:: Supplied entries
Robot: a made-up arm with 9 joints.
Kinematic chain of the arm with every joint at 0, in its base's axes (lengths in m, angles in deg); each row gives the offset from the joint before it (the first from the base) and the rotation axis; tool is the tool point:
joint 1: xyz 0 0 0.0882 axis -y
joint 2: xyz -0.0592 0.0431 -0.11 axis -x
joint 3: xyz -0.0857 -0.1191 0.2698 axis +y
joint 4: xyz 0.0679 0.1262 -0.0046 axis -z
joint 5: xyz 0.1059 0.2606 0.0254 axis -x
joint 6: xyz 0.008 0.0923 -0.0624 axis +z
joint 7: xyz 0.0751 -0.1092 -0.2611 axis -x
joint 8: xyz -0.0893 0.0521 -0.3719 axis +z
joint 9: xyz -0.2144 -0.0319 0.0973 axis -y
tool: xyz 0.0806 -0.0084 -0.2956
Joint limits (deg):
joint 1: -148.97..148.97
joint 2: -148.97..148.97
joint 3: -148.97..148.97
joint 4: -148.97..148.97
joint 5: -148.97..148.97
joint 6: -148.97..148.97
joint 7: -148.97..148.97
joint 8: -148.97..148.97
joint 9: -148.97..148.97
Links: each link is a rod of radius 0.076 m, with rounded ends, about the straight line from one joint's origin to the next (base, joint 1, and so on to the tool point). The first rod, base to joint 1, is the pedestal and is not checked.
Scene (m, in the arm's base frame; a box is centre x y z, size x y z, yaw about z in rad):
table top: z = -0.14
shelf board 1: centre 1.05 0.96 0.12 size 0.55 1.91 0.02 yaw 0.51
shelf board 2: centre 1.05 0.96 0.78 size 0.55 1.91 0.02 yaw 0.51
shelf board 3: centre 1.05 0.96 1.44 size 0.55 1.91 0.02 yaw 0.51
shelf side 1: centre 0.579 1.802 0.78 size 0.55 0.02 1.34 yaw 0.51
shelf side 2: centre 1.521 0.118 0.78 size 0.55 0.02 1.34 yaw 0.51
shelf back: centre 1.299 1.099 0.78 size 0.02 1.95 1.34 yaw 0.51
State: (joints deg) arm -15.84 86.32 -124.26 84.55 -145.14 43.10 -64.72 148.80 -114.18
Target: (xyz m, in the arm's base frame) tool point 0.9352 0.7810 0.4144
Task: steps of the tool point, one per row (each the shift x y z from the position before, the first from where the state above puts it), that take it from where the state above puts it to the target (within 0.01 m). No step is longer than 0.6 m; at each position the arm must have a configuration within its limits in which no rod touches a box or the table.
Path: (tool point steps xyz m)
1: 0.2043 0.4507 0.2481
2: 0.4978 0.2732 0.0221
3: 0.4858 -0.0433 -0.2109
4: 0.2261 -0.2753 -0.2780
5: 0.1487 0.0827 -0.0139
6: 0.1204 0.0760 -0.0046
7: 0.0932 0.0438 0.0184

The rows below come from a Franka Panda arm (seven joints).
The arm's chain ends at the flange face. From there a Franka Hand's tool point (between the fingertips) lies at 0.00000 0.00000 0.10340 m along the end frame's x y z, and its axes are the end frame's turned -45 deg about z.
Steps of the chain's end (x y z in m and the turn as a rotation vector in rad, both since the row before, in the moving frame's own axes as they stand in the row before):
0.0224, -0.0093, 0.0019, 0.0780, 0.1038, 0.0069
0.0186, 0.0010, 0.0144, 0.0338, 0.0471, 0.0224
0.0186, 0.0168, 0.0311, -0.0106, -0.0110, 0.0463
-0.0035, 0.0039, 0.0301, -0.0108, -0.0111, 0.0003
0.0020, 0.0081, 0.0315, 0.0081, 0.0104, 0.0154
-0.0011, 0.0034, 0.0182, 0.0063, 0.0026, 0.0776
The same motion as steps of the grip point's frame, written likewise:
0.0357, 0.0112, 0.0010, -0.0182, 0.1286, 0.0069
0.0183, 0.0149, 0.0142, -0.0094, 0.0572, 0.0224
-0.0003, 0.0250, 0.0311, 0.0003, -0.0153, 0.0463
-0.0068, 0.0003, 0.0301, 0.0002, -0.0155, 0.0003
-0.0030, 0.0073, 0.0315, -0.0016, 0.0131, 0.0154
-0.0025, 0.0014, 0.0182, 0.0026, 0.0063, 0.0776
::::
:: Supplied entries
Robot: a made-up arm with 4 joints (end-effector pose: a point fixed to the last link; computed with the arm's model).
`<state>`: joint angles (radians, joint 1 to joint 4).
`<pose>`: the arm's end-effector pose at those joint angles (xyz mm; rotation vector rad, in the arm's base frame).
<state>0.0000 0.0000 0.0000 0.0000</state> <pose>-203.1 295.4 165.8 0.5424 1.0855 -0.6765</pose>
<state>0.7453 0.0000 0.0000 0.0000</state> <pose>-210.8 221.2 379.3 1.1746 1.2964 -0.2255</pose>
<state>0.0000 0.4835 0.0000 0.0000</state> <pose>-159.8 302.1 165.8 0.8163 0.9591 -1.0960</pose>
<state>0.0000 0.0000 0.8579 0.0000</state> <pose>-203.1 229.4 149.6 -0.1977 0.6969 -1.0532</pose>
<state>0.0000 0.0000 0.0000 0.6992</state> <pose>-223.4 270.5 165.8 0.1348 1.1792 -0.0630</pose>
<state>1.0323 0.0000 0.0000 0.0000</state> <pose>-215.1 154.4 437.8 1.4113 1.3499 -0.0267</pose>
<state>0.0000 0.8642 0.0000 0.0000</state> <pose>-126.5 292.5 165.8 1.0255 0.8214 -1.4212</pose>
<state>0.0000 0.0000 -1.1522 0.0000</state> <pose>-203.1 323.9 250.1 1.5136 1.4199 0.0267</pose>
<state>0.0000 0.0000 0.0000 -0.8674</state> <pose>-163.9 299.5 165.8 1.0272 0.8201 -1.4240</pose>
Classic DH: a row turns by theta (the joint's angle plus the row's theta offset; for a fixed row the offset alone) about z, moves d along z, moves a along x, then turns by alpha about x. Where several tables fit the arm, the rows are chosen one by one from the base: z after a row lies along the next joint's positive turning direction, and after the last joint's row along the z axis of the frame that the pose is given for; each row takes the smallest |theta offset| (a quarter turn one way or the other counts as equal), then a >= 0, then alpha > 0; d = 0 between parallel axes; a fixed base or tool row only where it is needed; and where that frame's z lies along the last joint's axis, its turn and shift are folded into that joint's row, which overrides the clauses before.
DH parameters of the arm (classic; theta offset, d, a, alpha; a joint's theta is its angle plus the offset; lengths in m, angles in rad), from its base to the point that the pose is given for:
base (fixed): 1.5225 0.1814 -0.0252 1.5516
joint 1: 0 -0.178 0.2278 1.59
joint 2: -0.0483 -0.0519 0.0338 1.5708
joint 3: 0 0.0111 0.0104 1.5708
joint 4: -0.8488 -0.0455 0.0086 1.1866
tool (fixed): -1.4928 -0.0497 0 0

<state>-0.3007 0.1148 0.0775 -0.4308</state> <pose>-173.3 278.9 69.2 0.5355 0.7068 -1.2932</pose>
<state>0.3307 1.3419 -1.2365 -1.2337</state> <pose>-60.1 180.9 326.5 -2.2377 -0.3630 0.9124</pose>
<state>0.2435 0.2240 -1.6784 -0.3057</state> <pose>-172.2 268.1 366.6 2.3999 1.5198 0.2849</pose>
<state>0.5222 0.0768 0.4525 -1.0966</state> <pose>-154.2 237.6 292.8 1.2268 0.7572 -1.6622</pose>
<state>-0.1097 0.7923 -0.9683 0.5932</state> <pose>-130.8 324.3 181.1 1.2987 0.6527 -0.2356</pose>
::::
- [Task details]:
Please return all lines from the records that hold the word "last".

- [Result of the task]:
Robot: a made-up arm with 4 joints (end-effector pose: a point fixed to the last link; computed with the arm's model).
Classic DH: a row turns by theta (the joint's angle plus the row's theta offset; for a fixed row the offset alone) about z, moves d along z, moves a along x, then turns by alpha about x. Where several tables fit the arm, the rows are chosen one by one from the base: z after a row lies along the next joint's positive turning direction, and after the last joint's row along the z axis of the frame that the pose is given for; each row takes the smallest |theta offset| (a quarter turn one way or the other counts as equal), then a >= 0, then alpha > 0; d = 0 between parallel axes; a fixed base or tool row only where it is needed; and where that frame's z lies along the last joint's axis, its turn and shift are folded into that joint's row, which overrides the clauses before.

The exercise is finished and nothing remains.